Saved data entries
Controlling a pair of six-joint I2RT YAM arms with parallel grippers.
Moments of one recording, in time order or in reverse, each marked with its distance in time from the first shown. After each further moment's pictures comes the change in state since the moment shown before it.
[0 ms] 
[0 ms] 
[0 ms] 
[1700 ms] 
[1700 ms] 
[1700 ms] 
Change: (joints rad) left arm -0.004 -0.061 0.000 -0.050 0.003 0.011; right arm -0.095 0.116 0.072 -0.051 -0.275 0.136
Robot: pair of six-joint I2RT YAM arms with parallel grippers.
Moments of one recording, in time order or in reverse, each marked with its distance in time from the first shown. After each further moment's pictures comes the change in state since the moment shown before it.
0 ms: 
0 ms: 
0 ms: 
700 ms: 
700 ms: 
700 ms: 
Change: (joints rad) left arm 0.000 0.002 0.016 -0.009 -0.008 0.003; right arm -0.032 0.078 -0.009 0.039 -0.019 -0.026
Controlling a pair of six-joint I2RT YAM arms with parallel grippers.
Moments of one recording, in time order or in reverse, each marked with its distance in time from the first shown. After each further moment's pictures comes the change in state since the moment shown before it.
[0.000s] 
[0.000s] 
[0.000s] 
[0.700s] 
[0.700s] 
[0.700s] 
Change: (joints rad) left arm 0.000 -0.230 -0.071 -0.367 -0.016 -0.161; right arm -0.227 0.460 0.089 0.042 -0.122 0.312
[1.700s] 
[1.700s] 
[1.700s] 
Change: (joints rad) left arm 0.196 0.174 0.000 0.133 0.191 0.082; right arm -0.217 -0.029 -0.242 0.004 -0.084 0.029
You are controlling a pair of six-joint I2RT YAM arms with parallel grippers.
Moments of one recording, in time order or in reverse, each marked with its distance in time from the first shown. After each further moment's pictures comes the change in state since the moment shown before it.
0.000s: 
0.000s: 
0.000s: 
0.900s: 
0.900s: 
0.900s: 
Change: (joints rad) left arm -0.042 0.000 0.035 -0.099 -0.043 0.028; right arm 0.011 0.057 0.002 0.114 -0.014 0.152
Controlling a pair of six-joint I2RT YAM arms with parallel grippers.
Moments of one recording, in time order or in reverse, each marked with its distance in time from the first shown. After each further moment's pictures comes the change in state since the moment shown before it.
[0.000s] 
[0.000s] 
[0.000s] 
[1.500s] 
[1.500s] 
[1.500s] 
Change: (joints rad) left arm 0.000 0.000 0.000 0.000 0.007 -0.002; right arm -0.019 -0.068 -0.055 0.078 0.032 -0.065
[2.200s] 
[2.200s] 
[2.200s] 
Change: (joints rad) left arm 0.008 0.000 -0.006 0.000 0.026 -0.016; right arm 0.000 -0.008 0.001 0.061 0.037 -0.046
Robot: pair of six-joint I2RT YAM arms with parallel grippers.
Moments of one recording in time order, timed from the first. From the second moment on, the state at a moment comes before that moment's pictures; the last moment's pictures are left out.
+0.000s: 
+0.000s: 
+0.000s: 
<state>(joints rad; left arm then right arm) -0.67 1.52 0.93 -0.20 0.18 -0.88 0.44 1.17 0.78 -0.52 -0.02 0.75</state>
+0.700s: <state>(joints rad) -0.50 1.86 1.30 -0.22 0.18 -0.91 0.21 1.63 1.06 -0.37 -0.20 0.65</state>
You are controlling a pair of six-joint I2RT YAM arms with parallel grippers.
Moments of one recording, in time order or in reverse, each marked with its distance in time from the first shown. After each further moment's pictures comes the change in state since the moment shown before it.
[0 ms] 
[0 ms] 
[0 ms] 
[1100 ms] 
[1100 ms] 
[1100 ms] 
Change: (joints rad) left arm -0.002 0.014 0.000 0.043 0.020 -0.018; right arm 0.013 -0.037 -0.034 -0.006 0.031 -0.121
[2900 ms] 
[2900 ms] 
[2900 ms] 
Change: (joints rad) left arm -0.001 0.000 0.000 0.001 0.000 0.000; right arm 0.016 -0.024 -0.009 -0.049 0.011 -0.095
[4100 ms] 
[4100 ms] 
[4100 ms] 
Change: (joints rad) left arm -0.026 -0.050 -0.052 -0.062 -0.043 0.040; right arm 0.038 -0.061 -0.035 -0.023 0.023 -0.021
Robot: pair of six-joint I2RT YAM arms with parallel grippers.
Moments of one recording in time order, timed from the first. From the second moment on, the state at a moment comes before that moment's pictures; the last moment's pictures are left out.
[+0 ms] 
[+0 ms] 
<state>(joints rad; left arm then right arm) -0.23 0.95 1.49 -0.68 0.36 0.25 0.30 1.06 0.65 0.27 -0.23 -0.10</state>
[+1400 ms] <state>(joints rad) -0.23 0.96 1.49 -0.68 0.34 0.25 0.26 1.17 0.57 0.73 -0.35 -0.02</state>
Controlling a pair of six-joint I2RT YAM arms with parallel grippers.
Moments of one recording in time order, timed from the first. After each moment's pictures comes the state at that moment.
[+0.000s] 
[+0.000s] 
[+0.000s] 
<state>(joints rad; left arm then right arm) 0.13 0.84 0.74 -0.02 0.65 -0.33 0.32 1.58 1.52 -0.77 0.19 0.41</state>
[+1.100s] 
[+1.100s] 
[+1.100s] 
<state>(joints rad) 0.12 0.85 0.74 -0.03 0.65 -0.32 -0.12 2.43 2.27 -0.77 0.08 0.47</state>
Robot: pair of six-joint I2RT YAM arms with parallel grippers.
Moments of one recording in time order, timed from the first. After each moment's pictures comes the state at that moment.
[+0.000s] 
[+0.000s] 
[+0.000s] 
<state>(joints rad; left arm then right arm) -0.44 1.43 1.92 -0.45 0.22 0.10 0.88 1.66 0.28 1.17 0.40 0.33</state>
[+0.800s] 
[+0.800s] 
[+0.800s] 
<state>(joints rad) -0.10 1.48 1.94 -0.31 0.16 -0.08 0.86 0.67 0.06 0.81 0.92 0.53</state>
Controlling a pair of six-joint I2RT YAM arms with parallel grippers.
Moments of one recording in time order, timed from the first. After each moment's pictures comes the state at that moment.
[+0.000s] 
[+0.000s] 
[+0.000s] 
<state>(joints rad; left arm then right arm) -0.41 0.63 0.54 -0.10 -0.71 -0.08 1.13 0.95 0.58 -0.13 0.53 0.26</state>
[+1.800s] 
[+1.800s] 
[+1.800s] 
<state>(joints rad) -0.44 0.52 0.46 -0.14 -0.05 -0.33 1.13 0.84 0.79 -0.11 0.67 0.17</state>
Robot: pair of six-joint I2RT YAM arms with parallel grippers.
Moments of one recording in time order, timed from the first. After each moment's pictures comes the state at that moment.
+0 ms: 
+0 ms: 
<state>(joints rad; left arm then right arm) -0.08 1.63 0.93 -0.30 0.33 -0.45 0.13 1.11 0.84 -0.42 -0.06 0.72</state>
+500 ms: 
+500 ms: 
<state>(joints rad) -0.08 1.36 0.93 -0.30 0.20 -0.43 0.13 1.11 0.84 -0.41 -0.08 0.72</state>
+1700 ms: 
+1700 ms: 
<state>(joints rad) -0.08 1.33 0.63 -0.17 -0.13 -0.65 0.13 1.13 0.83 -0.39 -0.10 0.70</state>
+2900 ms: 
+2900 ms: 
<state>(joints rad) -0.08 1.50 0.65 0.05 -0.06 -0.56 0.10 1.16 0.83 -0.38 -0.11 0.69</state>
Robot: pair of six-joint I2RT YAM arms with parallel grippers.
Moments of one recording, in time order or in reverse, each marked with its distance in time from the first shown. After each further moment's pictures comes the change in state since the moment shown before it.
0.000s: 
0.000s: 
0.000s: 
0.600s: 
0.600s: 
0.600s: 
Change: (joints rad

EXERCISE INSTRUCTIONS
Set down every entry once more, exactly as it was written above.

OUTPUT BELOW
Controlling a pair of six-joint I2RT YAM arms with parallel grippers.
Moments of one recording, in time order or in reverse, each marked with its distance in time from the first shown. After each further moment's pictures comes the change in state since the moment shown before it.
[0 ms] 
[0 ms] 
[0 ms] 
[1700 ms] 
[1700 ms] 
[1700 ms] 
Change: (joints rad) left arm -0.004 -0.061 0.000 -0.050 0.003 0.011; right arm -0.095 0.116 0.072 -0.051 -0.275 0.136
Robot: pair of six-joint I2RT YAM arms with parallel grippers.
Moments of one recording, in time order or in reverse, each marked with its distance in time from the first shown. After each further moment's pictures comes the change in state since the moment shown before it.
0 ms: 
0 ms: 
0 ms: 
700 ms: 
700 ms: 
700 ms: 
Change: (joints rad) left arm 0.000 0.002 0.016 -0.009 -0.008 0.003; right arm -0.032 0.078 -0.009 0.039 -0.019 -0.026
Controlling a pair of six-joint I2RT YAM arms with parallel grippers.
Moments of one recording, in time order or in reverse, each marked with its distance in time from the first shown. After each further moment's pictures comes the change in state since the moment shown before it.
[0.000s] 
[0.000s] 
[0.000s] 
[0.700s] 
[0.700s] 
[0.700s] 
Change: (joints rad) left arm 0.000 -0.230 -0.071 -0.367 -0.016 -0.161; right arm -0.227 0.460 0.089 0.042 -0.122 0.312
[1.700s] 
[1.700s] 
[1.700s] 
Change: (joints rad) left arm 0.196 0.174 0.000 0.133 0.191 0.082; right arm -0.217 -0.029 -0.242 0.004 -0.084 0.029
You are controlling a pair of six-joint I2RT YAM arms with parallel grippers.
Moments of one recording, in time order or in reverse, each marked with its distance in time from the first shown. After each further moment's pictures comes the change in state since the moment shown before it.
0.000s: 
0.000s: 
0.000s: 
0.900s: 
0.900s: 
0.900s: 
Change: (joints rad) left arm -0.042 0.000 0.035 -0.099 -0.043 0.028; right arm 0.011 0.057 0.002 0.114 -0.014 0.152
Controlling a pair of six-joint I2RT YAM arms with parallel grippers.
Moments of one recording, in time order or in reverse, each marked with its distance in time from the first shown. After each further moment's pictures comes the change in state since the moment shown before it.
[0.000s] 
[0.000s] 
[0.000s] 
[1.500s] 
[1.500s] 
[1.500s] 
Change: (joints rad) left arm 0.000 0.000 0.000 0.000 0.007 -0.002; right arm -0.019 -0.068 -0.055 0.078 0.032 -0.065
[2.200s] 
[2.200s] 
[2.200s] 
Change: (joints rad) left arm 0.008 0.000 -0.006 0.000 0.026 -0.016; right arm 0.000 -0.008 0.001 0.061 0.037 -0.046
Robot: pair of six-joint I2RT YAM arms with parallel grippers.
Moments of one recording in time order, timed from the first. From the second moment on, the state at a moment comes before that moment's pictures; the last moment's pictures are left out.
+0.000s: 
+0.000s: 
+0.000s: 
<state>(joints rad; left arm then right arm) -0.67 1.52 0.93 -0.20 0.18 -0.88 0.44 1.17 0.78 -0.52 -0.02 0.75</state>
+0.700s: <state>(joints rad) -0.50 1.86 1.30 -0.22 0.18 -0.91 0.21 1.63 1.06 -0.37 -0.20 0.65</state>
You are controlling a pair of six-joint I2RT YAM arms with parallel grippers.
Moments of one recording, in time order or in reverse, each marked with its distance in time from the first shown. After each further moment's pictures comes the change in state since the moment shown before it.
[0 ms] 
[0 ms] 
[0 ms] 
[1100 ms] 
[1100 ms] 
[1100 ms] 
Change: (joints rad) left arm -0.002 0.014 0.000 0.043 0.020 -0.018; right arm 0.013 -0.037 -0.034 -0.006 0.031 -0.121
[2900 ms] 
[2900 ms] 
[2900 ms] 
Change: (joints rad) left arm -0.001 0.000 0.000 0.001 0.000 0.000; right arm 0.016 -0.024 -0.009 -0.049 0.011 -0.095
[4100 ms] 
[4100 ms] 
[4100 ms] 
Change: (joints rad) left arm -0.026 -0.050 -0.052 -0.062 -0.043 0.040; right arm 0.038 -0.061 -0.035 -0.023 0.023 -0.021
Robot: pair of six-joint I2RT YAM arms with parallel grippers.
Moments of one recording in time order, timed from the first. From the second moment on, the state at a moment comes before that moment's pictures; the last moment's pictures are left out.
[+0 ms] 
[+0 ms] 
<state>(joints rad; left arm then right arm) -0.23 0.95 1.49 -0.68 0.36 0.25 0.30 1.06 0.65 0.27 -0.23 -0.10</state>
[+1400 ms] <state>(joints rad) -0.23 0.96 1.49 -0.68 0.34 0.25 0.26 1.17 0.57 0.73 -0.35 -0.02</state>
Controlling a pair of six-joint I2RT YAM arms with parallel grippers.
Moments of one recording in time order, timed from the first. After each moment's pictures comes the state at that moment.
[+0.000s] 
[+0.000s] 
[+0.000s] 
<state>(joints rad; left arm then right arm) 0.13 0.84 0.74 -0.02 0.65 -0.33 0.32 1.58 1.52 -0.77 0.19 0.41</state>
[+1.100s] 
[+1.100s] 
[+1.100s] 
<state>(joints rad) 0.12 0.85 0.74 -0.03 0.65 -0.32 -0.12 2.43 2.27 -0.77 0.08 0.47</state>
Robot: pair of six-joint I2RT YAM arms with parallel grippers.
Moments of one recording in time order, timed from the first. After each moment's pictures comes the state at that moment.
[+0.000s] 
[+0.000s] 
[+0.000s] 
<state>(joints rad; left arm then right arm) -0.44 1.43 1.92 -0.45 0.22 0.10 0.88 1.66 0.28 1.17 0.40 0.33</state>
[+0.800s] 
[+0.800s] 
[+0.800s] 
<state>(joints rad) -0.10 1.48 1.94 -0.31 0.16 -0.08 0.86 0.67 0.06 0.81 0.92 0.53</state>
Controlling a pair of six-joint I2RT YAM arms with parallel grippers.
Moments of one recording in time order, timed from the first. After each moment's pictures comes the state at that moment.
[+0.000s] 
[+0.000s] 
[+0.000s] 
<state>(joints rad; left arm then right arm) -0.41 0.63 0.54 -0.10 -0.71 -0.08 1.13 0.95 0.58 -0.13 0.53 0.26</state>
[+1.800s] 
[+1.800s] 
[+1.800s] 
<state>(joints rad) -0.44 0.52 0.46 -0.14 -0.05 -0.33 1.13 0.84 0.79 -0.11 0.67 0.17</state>
Robot: pair of six-joint I2RT YAM arms with parallel grippers.
Moments of one recording in time order, timed from the first. After each moment's pictures comes the state at that moment.
+0 ms: 
+0 ms: 
<state>(joints rad; left arm then right arm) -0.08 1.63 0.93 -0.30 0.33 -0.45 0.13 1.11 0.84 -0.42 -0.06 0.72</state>
+500 ms: 
+500 ms: 
<state>(joints rad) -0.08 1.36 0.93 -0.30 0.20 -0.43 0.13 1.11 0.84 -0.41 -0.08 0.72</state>
+1700 ms: 
+1700 ms: 
<state>(joints rad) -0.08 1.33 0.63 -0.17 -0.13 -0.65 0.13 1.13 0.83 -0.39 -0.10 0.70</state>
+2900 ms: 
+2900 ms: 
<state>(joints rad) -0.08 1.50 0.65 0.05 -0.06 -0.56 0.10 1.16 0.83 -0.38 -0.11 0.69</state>
Robot: pair of six-joint I2RT YAM arms with parallel grippers.
Moments of one recording, in time order or in reverse, each marked with its distance in time from the first shown. After each further moment's pictures comes the change in state since the moment shown before it.
0.000s: 
0.000s: 
0.000s: 
0.600s: 
0.600s: 
0.600s: 
Change: (joints rad

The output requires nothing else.